The use of some fifteen off-stage brass for barely two minutes of the work seems like an indulgent luxury but in concert it is always a highlight, as it was here. Limited space meant that these players were positioned in the side seating in the hall so the effect was next-room rather than the envisaged next-valley but it was predictably thrilling. One of the orchestral percussion gave his colleagues a rather envious look as they slipped out of the hall, their job done two minutes after starting! A special mention must be given too to the heavy brass – trombones and tubas. I liked a lot the perfect voicing of the group from the hushed emergence of the mountain in the morning mists to the imposing and always overwhelming grandeur of On the Summit. By the very nature of the work conductors will have few opportunities to perform the work in concert. In some ways I think this relative unfamiliarity served Rouvali better than in Also Sprach. The careful preparation and clarity of execution was again evident but ‘dressed up’ with less podium theatrics and musical interventions. The Thunder and Tempest, Descent is a truly virtuosic conception both compositionally and in terms of what it requires from the players. Strauss’s mountaineer hurries back down the mountain through the scenes visited during the ascent pursued by the most cacophonous musical storm ever written. Notable in this performance was how this did not become simply cacophony with instead the thematic material clearly presented and the extraordinary detail of the scoring brilliantly audible and faultlessly articulated. For me this does remain a passage in the work where compositional technique triumphs over content but this was as convincing a presentation of these scenes as I have ever heard. As previously mentioned, the following Sunset/Quiet Settles was ravishingly played and the work ended with the hushed whisperings of Night - thankfully free of any nasal accompaniment. As with the first half, the performance was greeted with enthusiastic, extended and very warm applause.

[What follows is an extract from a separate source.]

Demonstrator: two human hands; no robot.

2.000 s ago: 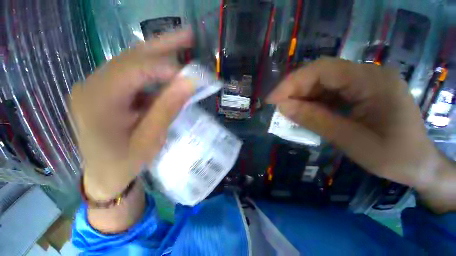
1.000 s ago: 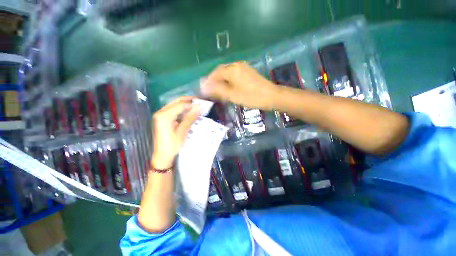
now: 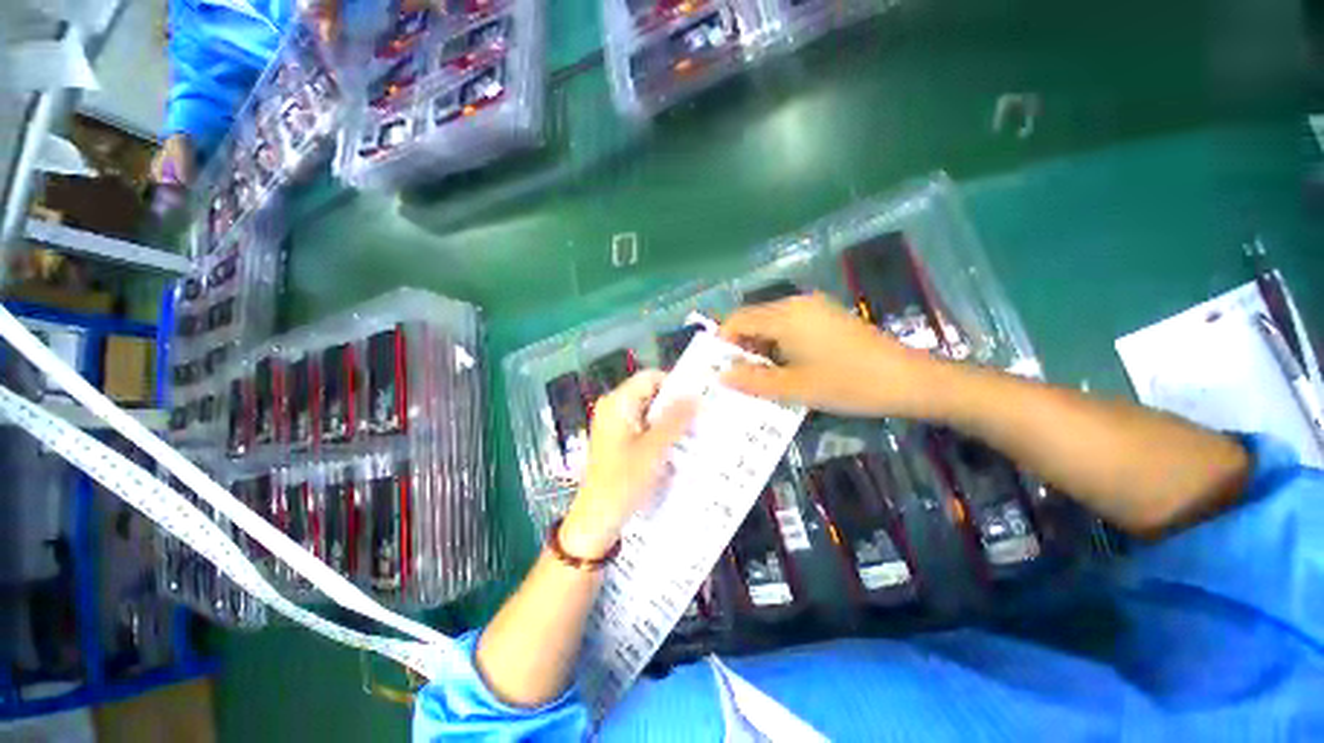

Although quite small in stature Rouvali clearly has a big musical presence and personality on the podium. He is following in big footsteps; Klemperer, Muti, Sinopoli, Dohnányi and Salonen. This was an auspicious debut and one that the audience at the Anvil clearly enjoyed a lot. So early in the relationship the orchestra plays attentively for Rouvali but time will tell whether they develop a sound and style that is synonymous with him in the way it undoubtedly did for the other conductors listed above. Certainly, Classical Music requires musicians of his energy and personality to reach out new audiences so this relationship bodes well.
An exciting, impressive and indeed rather moving return to live concerts.